From the following material, say how many lines have "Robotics" in them; write only the number.

**GIVEN DATA**:
.....

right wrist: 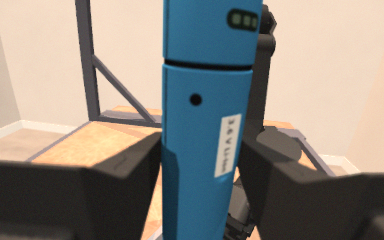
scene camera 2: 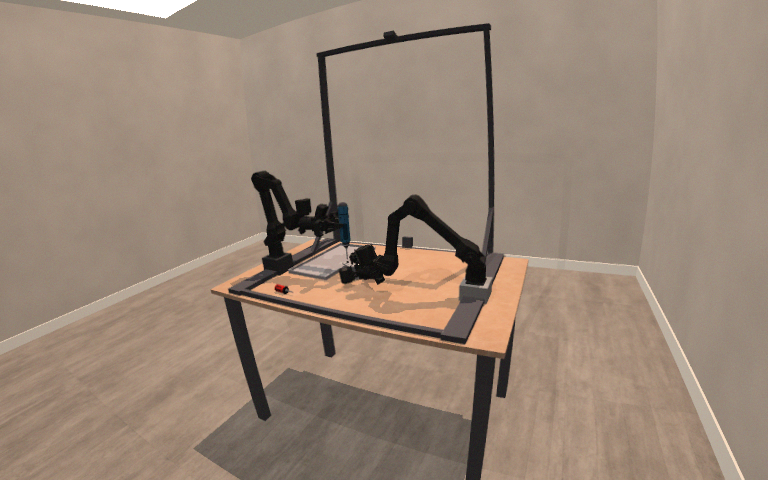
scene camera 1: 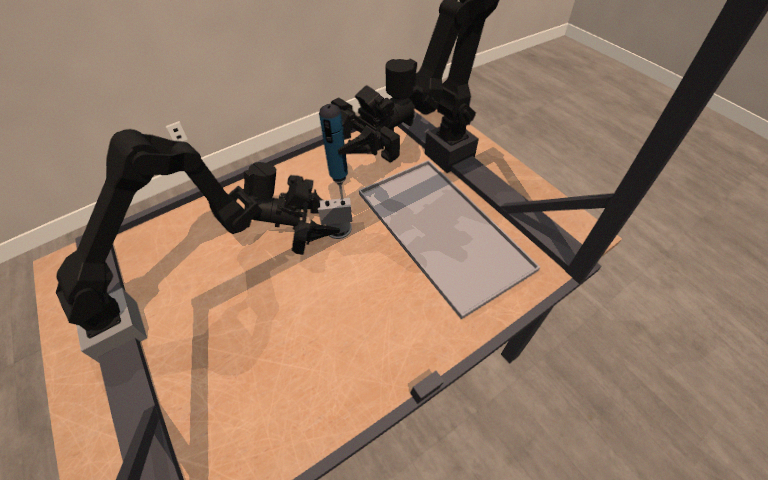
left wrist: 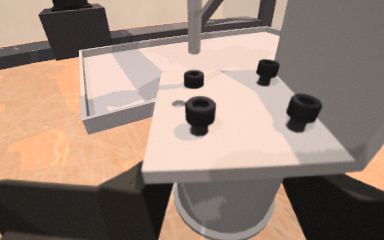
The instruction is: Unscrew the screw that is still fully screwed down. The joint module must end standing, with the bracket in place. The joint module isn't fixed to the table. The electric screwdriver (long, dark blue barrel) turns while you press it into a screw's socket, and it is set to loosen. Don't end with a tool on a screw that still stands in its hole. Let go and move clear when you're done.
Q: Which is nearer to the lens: the screw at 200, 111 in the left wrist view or the shallow grey tray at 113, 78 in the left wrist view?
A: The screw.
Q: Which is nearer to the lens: the shallow grey tray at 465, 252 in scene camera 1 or the blue electric screwdriver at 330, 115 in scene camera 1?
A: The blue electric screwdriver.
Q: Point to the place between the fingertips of the right gripper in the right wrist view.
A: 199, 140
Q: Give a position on a grey L-shaped bracket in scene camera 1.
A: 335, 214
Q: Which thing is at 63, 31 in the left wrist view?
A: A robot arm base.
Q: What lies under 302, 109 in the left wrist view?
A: A screw.
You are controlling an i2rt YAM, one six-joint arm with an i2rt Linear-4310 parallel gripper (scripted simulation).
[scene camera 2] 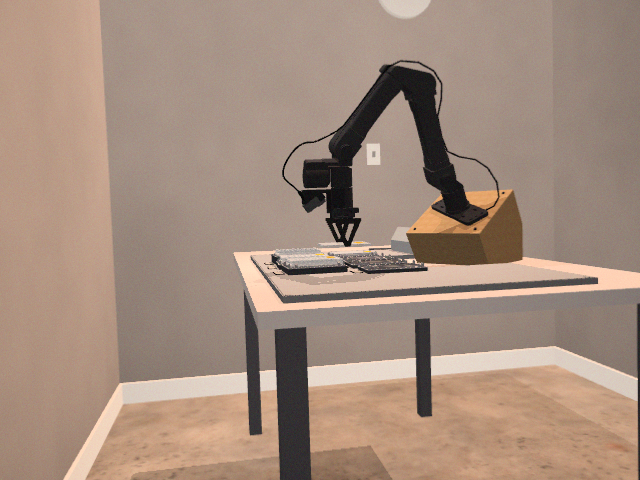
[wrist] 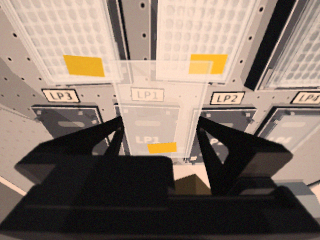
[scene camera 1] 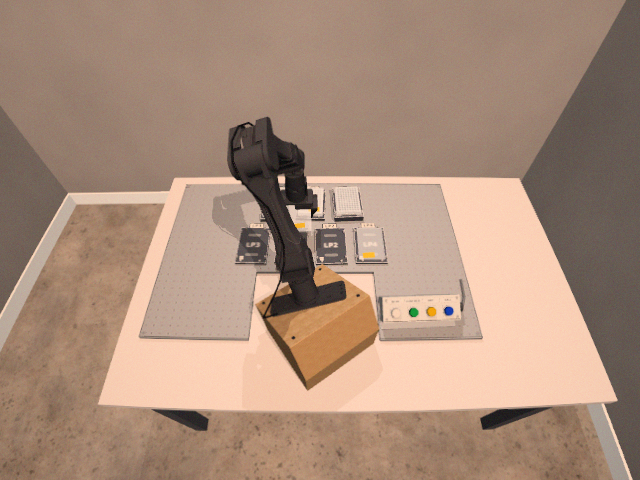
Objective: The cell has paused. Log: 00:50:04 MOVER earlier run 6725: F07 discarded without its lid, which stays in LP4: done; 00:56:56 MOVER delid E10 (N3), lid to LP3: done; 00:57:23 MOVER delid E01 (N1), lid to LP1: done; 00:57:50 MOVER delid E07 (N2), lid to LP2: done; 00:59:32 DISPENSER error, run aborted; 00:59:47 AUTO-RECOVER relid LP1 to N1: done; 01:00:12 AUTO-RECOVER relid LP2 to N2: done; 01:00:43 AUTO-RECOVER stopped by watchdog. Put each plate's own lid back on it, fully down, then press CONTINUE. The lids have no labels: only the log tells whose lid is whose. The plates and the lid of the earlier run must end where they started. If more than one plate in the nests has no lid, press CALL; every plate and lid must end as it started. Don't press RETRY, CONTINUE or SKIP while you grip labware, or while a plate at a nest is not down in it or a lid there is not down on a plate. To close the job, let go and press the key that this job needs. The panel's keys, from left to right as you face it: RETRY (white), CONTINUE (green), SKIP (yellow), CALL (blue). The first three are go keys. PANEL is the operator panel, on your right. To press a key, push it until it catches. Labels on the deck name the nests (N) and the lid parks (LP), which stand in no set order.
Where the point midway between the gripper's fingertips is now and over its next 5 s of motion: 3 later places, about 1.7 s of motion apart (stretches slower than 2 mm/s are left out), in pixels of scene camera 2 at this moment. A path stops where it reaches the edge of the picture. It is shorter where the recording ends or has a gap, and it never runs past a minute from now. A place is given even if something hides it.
My gripper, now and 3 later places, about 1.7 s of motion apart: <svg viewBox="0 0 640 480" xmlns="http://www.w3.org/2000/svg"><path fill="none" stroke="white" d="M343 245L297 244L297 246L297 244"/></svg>
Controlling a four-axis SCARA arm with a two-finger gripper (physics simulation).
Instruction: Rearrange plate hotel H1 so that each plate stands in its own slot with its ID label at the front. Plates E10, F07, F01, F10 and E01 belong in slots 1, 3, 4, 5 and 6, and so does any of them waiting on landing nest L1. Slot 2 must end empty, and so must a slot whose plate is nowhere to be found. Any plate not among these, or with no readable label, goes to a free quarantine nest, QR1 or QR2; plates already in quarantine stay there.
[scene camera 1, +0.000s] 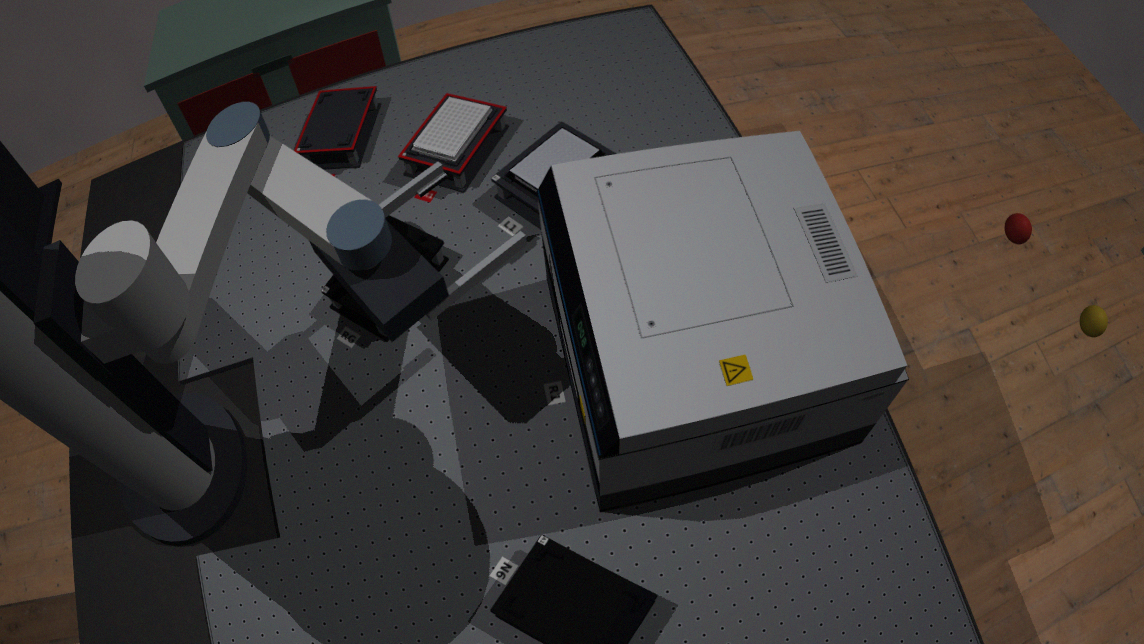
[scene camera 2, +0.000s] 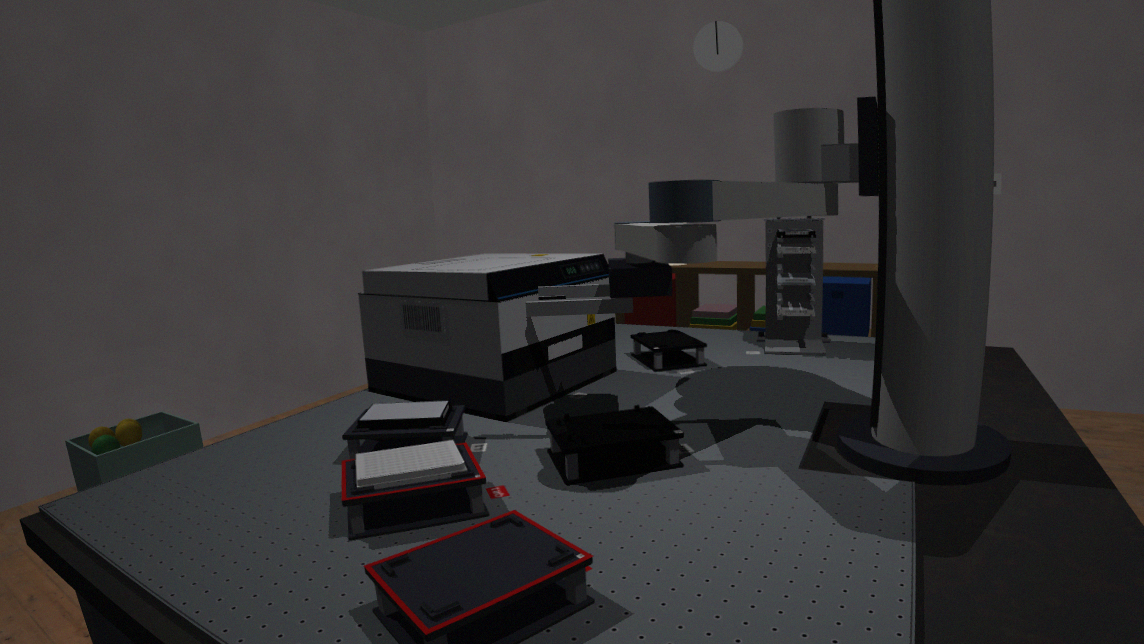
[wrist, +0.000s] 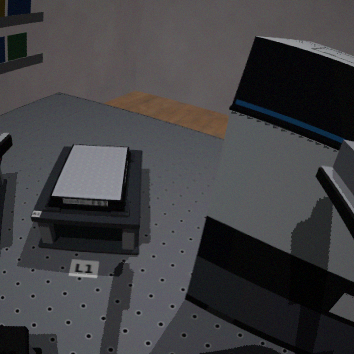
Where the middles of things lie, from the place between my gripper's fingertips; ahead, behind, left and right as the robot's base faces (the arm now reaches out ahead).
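Scene:
My gripper is 0.11 m above the white instrument (wrist: 265, 186), and I can see that it is also 0.2 m to the left of the instrument and 0.24 m short of it.

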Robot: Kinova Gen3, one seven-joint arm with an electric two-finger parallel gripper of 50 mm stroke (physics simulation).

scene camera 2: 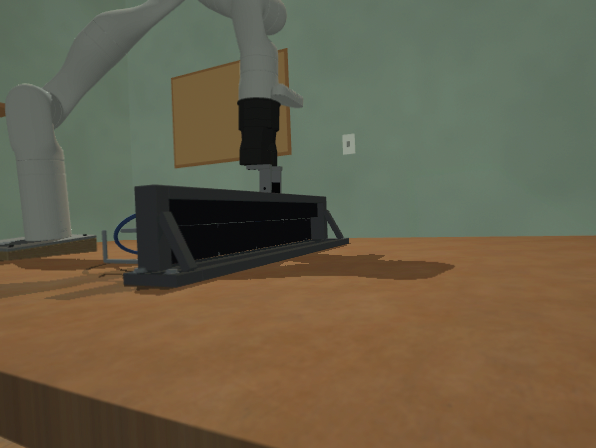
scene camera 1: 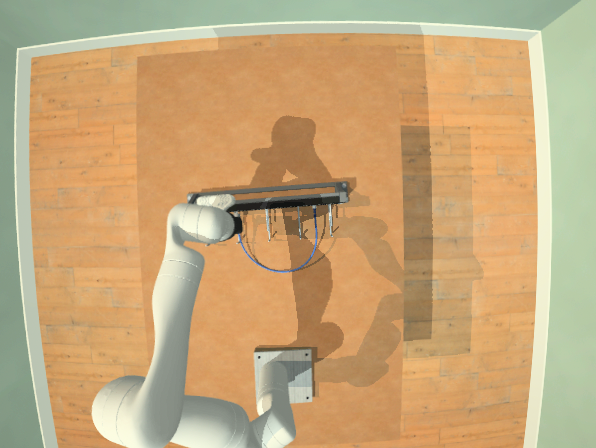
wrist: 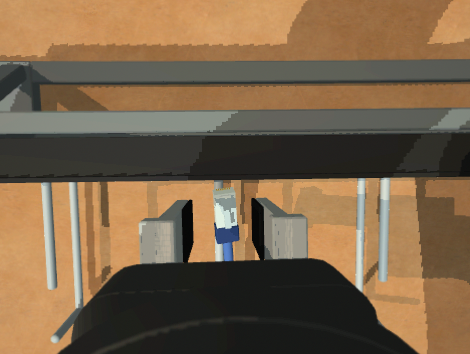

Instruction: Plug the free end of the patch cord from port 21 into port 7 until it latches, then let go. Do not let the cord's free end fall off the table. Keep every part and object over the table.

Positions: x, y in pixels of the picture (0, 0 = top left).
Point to a white plug with blue boot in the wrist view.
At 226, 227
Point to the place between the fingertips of the gripper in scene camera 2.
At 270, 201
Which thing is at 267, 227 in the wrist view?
The gripper.
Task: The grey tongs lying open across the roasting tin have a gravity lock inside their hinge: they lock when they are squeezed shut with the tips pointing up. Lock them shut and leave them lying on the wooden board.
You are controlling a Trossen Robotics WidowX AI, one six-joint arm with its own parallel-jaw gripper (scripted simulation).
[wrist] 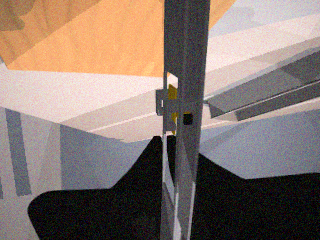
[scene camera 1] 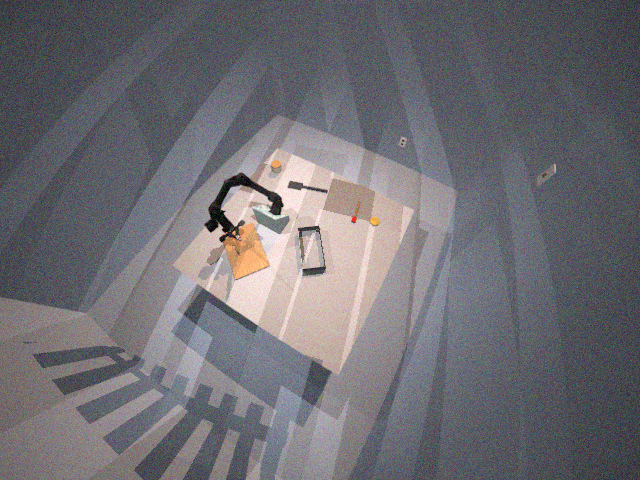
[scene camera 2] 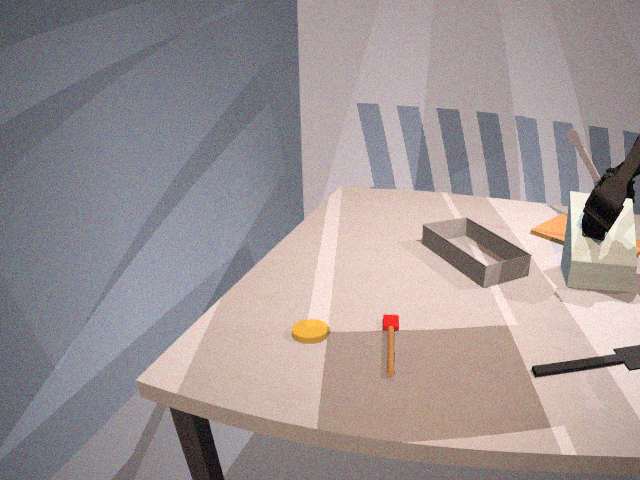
Note:
I see my gripper (wrist: 163, 142), a wooden board (scene camera 1: 248, 256) and a grey roasting tin (scene camera 2: 488, 259).
The wooden board also shows in the wrist view (wrist: 99, 44). The grey roasting tin shows as well in scene camera 1 (scene camera 1: 311, 247).

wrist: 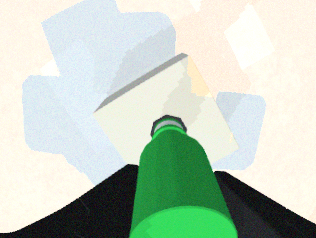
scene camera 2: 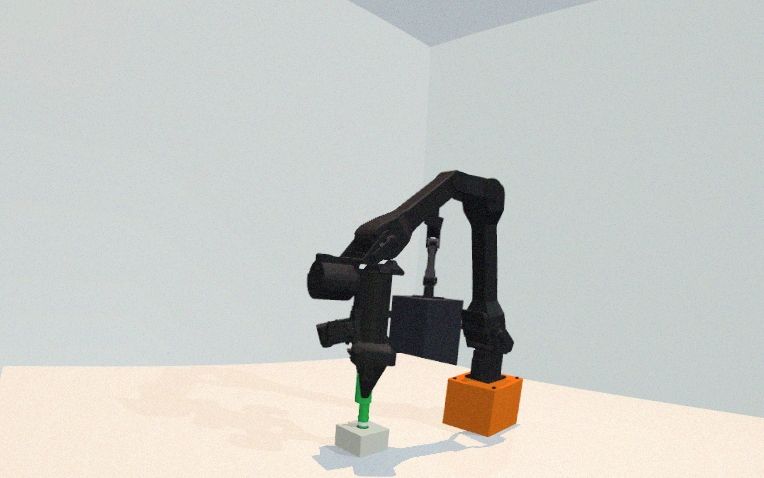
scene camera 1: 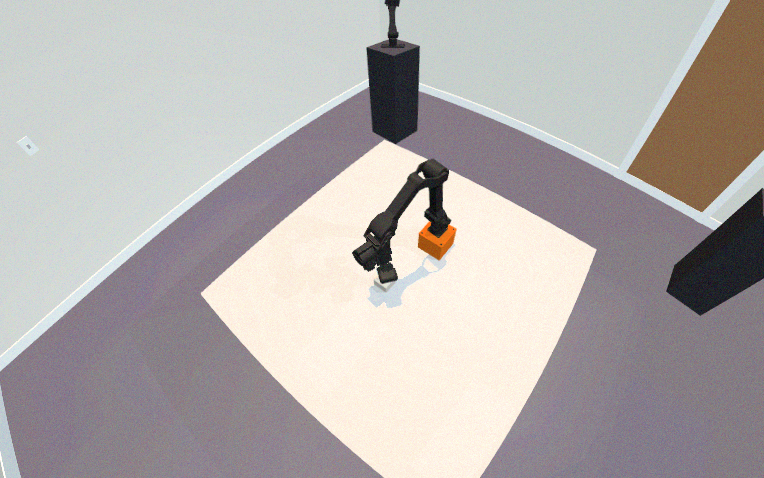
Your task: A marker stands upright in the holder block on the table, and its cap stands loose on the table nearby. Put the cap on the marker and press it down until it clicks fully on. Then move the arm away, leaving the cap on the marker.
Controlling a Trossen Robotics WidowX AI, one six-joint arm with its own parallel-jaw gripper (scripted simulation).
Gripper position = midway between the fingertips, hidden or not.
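From scene camera 2 you'd see my gripper [scene camera 2: 363, 395], and it's holding a green cap. The wrist view has my gripper [wrist: 175, 179] in it too.
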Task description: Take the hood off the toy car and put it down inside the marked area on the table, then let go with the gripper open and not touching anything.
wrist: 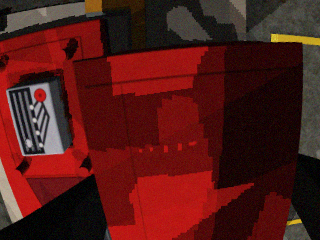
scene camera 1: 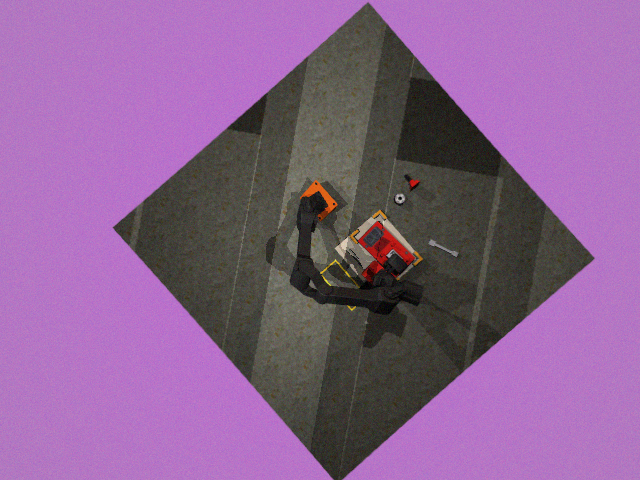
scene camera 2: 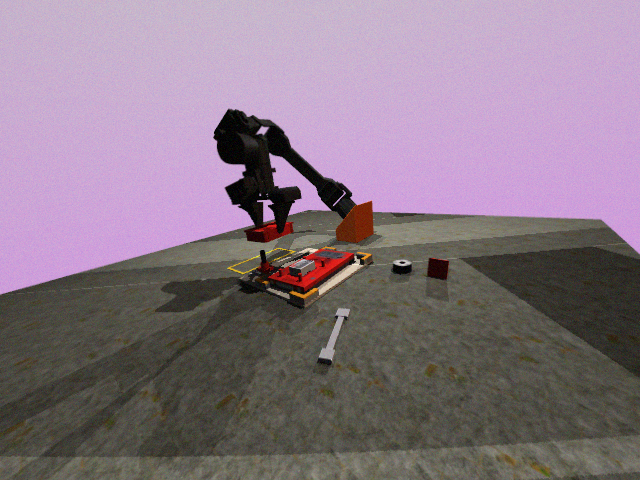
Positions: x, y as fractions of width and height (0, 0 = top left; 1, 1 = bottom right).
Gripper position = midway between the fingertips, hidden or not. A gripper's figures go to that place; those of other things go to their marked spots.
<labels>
My gripper (wrist: 0.61, 0.73): 10 cm from the lens. A red hood (wrist: 0.60, 0.56) is 8 cm from the lens.
</labels>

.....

**RESPONSE FOR THIS EXERCISE**: 2